Magazine
Return on Investment
Fall 2017
Charles Brian Conn
Editor’s note: This article is part of a feature series on the reauthorization of the Higher Education Act.
I once heard a sales pitch for concentrated liquid soap that said, “When you buy that big jug of diluted dish soap, you know what you’re paying all that money for? Water. Such a waste to spend good money on something you don’t need!” It was compelling. But there’s a troubling trend to reduce all transactions to this simple arithmetic – even the complex process of choosing a college or university. The life-changing experience of a college degree is likened to selecting a household cleaner: Don’t spend even a dollar on something you don’t need. This mentality of reducing one’s college experience to a mechanical financial transaction eviscerates the possibilities for our young people who desire more than just a diploma on the wall.
Lee University, like other Christ-centered liberal arts institutions, is a place dedicated to doing more than just training people for careers in academic or professional fields, but also to prepare them for lives pleasing to God in service to their fellow man. Our students understand there are places like Lee where the college experience has a value that transcends the dollar amount – where the whole is greater than the sum of its parts. They understand that this kind of experience costs more to deliver and that it is worth the investment – even the sacrifice – to pursue it.
That doesn’t mean we don’t focus on maintaining affordability. At Lee, we are working hard to operate efficiently, extend the reach of our resources, and deliver effective financial aid solutions. We are proud to be among the most affordable universities of our kind, and we know there are many like us engaged in this constant mission. We enjoy seeing our graduates leading fulfilling lives in communities near and far.
One such graduate is Victoria Tropiano Winchester. She is a native of Haddonfield, New Jersey, and when it came to choosing a college, she had plenty of nearby choices: “My classmates were going in a lot of different directions. Many were attending Ivy League schools, several were going to Rutgers-Camden, and some were going to Camden County Community College.”
Victoria weighed her options.
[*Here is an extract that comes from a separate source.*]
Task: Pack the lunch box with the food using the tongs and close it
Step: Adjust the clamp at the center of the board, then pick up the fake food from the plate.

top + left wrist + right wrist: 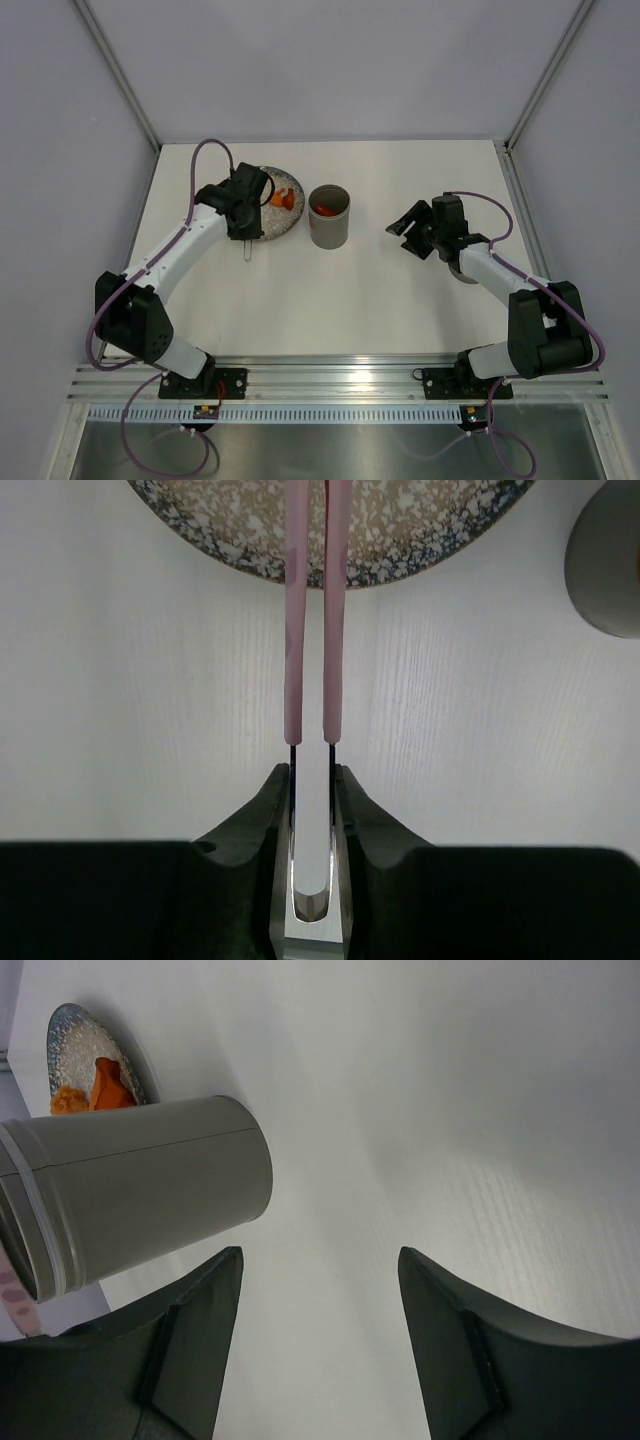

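In the left wrist view my left gripper [312, 780] is shut on the metal joint end of the pale pink tongs [297, 630]. Their two arms run nearly parallel, close together, out over the speckled plate's [430, 530] near rim. From above, this gripper [245, 208] hovers over the plate's left side, with orange food [285, 198] lying just to its right. The grey lunch box [329, 216] stands upright and uncovered right of the plate, with orange pieces [322, 209] inside. My right gripper [410, 228] is open and empty, to the right of the lunch box [140, 1200] and apart from it.
A small flat grey disc [459, 271] lies on the table, partly hidden under my right arm. The speckled plate [282, 228] sits at the back left. White walls and metal posts enclose the table on three sides.
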You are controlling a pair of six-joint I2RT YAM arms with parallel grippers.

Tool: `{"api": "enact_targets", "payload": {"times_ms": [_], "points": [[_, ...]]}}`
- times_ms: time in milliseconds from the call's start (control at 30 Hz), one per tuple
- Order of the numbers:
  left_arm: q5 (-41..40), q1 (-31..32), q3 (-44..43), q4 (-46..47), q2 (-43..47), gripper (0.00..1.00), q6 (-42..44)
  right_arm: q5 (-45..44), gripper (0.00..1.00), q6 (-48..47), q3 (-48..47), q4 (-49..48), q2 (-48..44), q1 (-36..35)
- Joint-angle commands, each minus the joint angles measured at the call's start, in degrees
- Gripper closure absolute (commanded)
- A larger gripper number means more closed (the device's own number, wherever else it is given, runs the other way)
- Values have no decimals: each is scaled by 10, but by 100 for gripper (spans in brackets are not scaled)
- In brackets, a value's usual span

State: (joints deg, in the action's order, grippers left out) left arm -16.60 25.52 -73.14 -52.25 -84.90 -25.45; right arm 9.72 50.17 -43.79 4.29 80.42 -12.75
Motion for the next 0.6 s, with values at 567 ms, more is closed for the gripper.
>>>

She had a tough decision to make. “I knew I wanted to go to a private Christian school, but I looked at College of New Jersey, because that would have been a complete slash in tuition compared to the alternative,” she says. “I knew I wouldn’t get the same experience at a state school, however, so I looked for schools that would provide the Christian environment I wanted to study in.”
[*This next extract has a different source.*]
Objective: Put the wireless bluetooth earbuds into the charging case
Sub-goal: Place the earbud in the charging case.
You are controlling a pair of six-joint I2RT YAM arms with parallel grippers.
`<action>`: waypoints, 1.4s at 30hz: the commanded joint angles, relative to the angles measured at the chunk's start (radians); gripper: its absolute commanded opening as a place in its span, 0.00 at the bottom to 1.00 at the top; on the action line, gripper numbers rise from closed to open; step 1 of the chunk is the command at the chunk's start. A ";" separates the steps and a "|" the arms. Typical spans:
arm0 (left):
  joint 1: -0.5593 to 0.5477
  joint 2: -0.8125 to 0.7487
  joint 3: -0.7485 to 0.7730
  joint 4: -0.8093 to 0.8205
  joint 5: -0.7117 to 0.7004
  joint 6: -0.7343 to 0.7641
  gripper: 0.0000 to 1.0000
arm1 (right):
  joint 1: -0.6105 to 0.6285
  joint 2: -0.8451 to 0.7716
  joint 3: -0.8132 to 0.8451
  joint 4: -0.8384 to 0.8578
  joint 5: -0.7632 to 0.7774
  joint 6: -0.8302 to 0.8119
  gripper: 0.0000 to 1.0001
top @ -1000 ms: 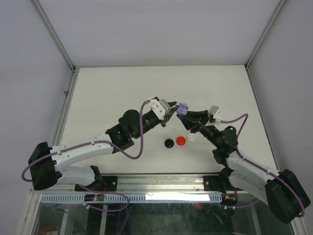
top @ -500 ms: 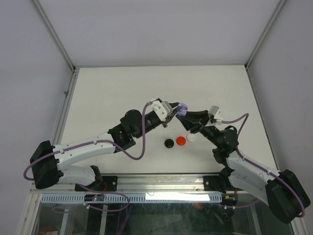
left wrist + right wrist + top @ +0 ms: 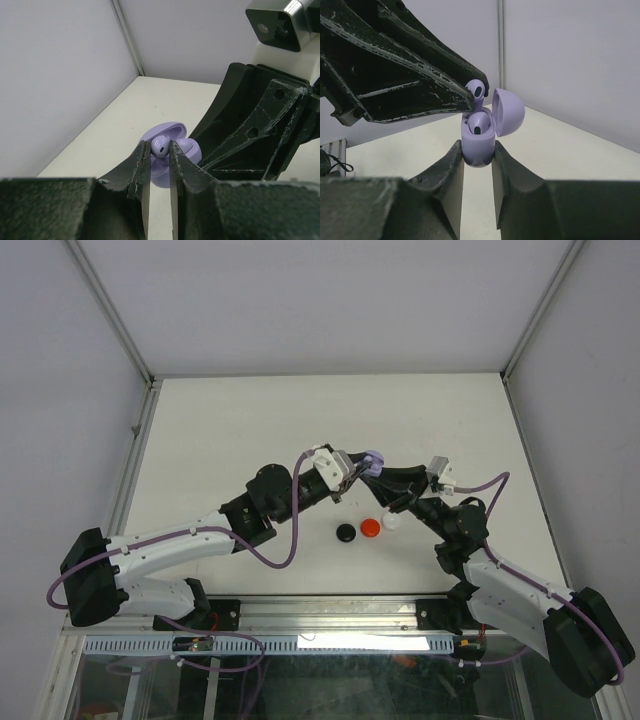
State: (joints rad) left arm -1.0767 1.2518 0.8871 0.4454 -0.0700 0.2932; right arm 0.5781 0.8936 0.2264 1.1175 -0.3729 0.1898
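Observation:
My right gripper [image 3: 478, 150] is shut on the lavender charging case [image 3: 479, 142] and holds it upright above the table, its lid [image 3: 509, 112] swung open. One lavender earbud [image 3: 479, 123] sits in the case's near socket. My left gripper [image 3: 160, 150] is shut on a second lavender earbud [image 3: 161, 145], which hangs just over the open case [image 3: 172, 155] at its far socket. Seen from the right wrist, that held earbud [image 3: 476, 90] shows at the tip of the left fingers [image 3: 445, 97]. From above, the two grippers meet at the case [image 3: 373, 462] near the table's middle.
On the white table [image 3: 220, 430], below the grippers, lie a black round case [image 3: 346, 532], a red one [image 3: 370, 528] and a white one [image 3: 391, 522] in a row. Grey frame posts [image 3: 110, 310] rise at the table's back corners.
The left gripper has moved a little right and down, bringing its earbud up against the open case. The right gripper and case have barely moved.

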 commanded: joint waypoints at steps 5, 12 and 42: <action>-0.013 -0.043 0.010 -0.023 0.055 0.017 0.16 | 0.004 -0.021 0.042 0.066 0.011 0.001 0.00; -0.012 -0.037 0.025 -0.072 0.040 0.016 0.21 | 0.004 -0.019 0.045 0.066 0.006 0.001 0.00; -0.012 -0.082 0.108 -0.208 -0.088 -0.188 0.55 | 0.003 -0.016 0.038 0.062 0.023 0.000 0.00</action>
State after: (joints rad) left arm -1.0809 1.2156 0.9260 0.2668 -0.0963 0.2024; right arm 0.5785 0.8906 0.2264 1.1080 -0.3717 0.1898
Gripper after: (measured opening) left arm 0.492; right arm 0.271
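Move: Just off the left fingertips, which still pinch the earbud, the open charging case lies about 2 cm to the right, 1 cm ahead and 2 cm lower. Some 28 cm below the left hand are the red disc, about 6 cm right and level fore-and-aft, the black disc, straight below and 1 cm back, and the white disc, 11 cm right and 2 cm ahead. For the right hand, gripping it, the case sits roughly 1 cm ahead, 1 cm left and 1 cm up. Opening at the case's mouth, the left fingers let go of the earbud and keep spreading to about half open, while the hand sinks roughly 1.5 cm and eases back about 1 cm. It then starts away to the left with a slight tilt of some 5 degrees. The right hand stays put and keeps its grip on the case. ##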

Victoria wanted to head south and wanted to find a distinctly Christian environment. She searched Google for “Christian colleges in the South.” This led her to Lee’s web presence. “I loved the website,” she says, “and then I toured the actual campus and could tell that it was really a Christian college, versus the ones that are called that but where faith is not a centerpiece of everyday campus life.”
So she weighed the costs and made the decision to enroll. Victoria navigated the four-year college path at Lee with distinction. Her financial aid package was a varied mix of institutional, external, and federal aid and student loans. When asked if she had balked at the idea of borrowing for college, she responds plainly, “I knew with a state school, it would be cheaper, and I knew after graduation from a private Christian university that there would be debt involved. … When I sit down to write that student loan check, I just think that is part of the investment.”
Victoria earned her bachelor’s in public relations in 2013. She has made her home in the South with her new husband, Justin, and works as communications manager at Ronald McDonald House Charities of Greater Chattanooga. She, like many Lee alumni (and indeed, many CCCU alumni around the world), recognizes that her time at Lee was about more than just gaining the training she needed for her career: “When I attended Lee, I grew spiritually. The dollar amount doesn’t outweigh the spiritual growth.”
Charles Brian Conn is director of public relations at Lee University in Cleveland, Tennessee.